Voilà maintenant six mois que nous jouons les globe-trotters. Tu te souviens de ce restaurant de Little Italy où tu m’as joué de la mandoline ? De notre virée à Vienne et de notre valse dans les jardins du Prater ? Et les dauphins que nous avons suivis dans le golfe du Saint Laurent ? Ferme les yeux : tu les vois n’est-ce pas ? Et tu me vois aussi, à côté de toi… Alors, je voudrais te demander quelque chose : continuons nos promenades.
Viens prendre ton café chaque midi sur notre petite table blanche, au milieu de la pelouse. Couvre-toi bien, ferme les yeux, déplie tes vieilles jambes et viens me rejoindre.

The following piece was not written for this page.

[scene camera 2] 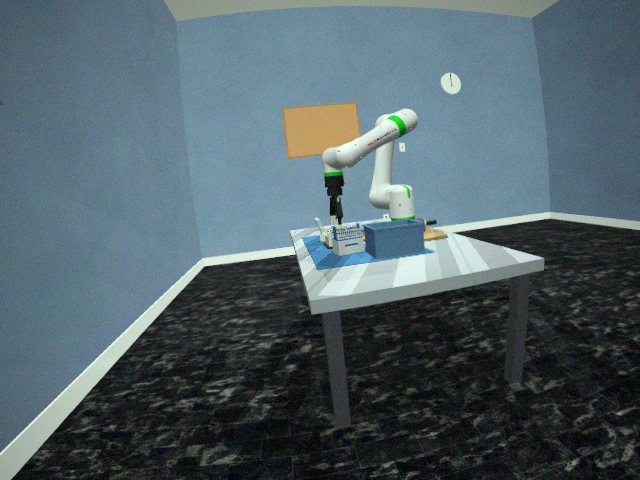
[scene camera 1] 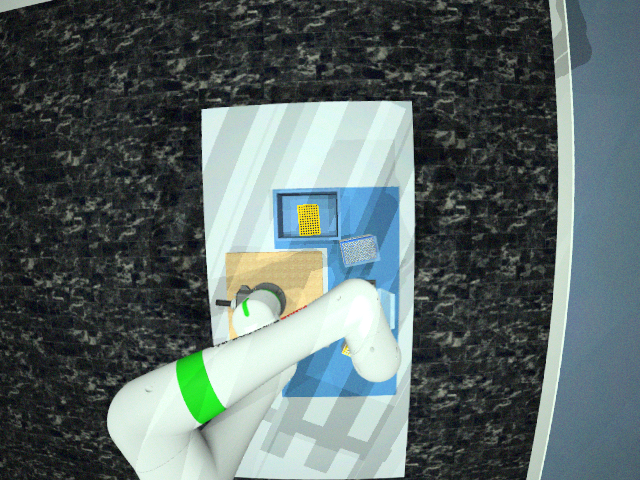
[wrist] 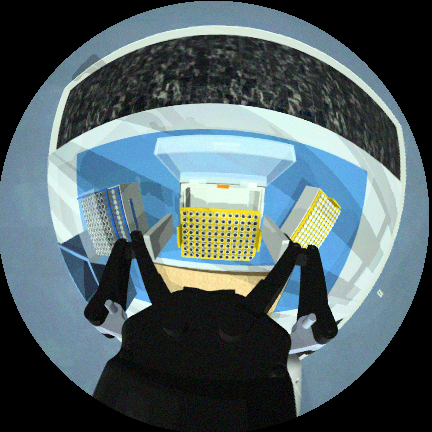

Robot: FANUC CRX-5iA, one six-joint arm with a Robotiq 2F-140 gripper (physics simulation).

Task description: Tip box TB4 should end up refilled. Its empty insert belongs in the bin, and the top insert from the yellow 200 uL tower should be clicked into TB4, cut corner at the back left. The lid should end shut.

Nous avons encore plein de choses à voir : le Taj Mahal à Agra, le Ponte Vecchio à Florence, le musée de l’Ermitage à St Petersbourg (ne râle pas, tu sais que j’adore les musées)… Pour notre premier rendez-vous, je t’attends sur le pont des Arts : il faut que l’on termine notre balade parisienne. Tu m’as promis des marrons, souviens-toi !
Je t’embrasse.
A tout à l’heure.
Rosalie.

Alors, seul sous mon érable, j’ai fermé les yeux et je suis parti la retrouver. J’ai balancé trois touristes à la flotte, nous nous sommes goinfrés de marrons et je lui ai donné rendez-vous demain midi à Florence, sur le Ponte Vecchio.